• WHAT IS EXPECTED: Word for word, please restate the line containing "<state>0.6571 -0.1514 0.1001" and all the lines that follow it to the end of the data.

:: DATA PROVIDED

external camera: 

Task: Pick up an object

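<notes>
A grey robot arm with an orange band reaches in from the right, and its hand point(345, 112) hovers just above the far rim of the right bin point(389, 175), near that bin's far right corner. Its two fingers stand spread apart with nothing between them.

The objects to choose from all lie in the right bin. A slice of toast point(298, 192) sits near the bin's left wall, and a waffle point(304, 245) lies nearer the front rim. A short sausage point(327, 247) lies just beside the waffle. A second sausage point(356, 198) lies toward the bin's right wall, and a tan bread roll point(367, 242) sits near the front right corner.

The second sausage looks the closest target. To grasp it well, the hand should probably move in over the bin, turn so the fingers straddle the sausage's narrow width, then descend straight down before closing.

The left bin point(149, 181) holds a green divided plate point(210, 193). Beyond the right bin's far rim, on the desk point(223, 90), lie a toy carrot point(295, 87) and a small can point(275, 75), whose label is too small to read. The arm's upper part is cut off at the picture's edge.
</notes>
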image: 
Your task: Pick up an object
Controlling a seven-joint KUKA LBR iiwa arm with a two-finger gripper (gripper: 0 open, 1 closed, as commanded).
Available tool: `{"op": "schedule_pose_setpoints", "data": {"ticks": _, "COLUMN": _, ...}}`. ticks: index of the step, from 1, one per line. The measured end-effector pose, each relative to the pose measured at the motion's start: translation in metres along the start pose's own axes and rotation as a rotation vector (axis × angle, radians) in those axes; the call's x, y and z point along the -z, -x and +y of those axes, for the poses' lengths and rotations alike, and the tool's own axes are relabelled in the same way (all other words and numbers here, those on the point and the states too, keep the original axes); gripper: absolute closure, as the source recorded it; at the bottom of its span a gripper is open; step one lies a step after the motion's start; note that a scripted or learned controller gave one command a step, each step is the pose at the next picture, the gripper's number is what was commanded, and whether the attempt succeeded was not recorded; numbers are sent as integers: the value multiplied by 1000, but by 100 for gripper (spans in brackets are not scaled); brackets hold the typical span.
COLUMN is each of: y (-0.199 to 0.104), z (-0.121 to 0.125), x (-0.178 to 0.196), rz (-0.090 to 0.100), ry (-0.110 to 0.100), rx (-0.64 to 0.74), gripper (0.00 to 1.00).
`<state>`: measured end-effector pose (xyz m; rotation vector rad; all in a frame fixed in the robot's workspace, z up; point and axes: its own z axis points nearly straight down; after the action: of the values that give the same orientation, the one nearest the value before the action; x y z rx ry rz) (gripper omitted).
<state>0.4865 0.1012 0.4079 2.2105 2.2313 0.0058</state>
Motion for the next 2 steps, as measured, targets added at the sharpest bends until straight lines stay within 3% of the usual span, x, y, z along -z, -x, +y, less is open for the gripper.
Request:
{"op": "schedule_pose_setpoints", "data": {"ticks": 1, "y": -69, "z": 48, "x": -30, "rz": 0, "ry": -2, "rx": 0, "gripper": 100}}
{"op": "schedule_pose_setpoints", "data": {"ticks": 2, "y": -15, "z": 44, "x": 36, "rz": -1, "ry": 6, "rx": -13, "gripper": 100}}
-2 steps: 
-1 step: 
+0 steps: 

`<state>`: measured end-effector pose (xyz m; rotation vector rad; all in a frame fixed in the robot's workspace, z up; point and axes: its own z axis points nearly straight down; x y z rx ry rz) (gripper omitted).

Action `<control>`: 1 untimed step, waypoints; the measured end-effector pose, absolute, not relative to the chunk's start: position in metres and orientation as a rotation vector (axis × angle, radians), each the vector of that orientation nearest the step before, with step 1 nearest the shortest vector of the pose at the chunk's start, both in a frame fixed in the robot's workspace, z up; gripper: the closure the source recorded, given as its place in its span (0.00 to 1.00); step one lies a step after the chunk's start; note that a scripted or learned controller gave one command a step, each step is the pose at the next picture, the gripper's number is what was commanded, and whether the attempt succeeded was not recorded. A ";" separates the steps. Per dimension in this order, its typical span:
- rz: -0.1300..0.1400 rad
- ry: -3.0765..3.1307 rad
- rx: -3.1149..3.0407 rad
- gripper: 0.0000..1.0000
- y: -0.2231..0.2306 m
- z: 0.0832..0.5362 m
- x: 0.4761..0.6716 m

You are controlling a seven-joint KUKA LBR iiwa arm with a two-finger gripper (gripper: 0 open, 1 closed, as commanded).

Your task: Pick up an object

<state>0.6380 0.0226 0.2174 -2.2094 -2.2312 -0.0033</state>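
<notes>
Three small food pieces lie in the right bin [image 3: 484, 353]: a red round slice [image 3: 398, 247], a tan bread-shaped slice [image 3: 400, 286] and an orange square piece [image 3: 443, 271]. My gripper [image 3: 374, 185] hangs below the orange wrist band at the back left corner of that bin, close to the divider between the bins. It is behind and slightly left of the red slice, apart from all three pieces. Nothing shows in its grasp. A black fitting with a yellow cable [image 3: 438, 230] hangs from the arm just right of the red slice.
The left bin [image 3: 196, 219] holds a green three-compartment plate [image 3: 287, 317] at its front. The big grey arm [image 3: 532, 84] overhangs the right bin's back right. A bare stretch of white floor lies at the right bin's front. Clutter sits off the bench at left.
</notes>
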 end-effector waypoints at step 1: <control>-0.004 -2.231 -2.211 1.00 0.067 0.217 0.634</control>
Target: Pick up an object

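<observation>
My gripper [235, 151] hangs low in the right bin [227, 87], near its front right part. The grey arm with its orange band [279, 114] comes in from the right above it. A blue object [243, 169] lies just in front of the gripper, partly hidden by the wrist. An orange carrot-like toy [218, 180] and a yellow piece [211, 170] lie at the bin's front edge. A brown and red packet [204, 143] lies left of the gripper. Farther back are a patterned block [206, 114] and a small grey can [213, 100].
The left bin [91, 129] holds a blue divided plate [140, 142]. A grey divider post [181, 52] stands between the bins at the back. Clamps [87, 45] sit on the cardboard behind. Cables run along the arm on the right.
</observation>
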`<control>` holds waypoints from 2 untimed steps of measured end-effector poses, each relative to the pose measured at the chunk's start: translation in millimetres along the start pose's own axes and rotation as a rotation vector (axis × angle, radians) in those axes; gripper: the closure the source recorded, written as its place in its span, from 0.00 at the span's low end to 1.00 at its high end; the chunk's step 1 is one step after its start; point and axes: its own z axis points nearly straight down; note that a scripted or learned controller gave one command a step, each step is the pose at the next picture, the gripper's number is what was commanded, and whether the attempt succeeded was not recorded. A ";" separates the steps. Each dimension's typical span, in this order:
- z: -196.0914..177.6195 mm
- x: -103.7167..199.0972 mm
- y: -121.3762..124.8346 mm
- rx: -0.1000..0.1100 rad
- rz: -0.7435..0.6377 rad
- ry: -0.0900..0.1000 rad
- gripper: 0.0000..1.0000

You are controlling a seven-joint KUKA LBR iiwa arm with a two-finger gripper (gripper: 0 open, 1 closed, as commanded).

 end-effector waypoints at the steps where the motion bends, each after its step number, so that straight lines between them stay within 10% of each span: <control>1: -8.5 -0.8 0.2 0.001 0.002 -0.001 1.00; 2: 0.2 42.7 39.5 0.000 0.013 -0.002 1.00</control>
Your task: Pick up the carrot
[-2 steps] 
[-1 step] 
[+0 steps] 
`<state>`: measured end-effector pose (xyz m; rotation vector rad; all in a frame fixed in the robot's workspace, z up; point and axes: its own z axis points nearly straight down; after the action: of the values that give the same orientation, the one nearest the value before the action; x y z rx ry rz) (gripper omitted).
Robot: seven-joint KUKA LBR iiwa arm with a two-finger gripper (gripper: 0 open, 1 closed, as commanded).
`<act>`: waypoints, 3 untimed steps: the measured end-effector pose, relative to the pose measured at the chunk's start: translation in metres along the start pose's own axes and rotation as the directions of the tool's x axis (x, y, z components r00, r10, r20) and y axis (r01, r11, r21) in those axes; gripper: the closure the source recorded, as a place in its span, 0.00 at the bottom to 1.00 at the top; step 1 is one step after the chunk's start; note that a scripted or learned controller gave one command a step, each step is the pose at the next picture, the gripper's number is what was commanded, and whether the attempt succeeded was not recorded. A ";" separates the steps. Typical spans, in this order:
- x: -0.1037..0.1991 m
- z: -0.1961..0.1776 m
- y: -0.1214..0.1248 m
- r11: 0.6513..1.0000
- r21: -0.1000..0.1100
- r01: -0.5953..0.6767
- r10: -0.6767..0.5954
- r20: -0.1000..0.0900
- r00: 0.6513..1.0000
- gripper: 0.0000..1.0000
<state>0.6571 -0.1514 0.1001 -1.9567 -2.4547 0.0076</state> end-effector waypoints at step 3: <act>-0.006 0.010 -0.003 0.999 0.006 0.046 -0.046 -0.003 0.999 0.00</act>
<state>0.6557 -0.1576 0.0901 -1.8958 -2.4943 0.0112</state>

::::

• RESPONSE AREA:
<state>0.6571 -0.1514 0.1001 -1.9567 -2.4547 0.0076</state> end-effector waypoints at step 3: <act>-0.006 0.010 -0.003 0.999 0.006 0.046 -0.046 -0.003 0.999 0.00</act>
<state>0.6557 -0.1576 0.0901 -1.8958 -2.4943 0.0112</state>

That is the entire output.